WHAT YOU HAVE TO DO: Please repeat the entire listing verbatim and keep the pictures out.

:: SUPPLIED MATERIAL ::

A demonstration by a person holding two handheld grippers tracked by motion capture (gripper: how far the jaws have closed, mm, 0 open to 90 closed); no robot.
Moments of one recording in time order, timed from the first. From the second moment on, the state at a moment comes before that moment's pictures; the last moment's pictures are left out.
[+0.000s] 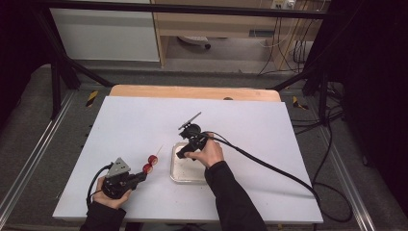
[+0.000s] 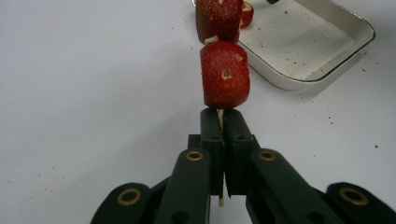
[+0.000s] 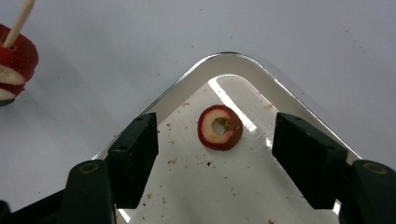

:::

FINAL ANSWER:
A demonstration by a person holding two handheld grippers tracked by motion capture (gripper: how far the jaws have closed, mm, 0 open to 90 closed); no robot.
Moments of one recording in time order, timed from the first. From the second moment on, the state at a moment comes before that moment's pictures; the last moment's pictures are left out.
[+0.000s] 
[+0.000s] 
[+0.000s] 

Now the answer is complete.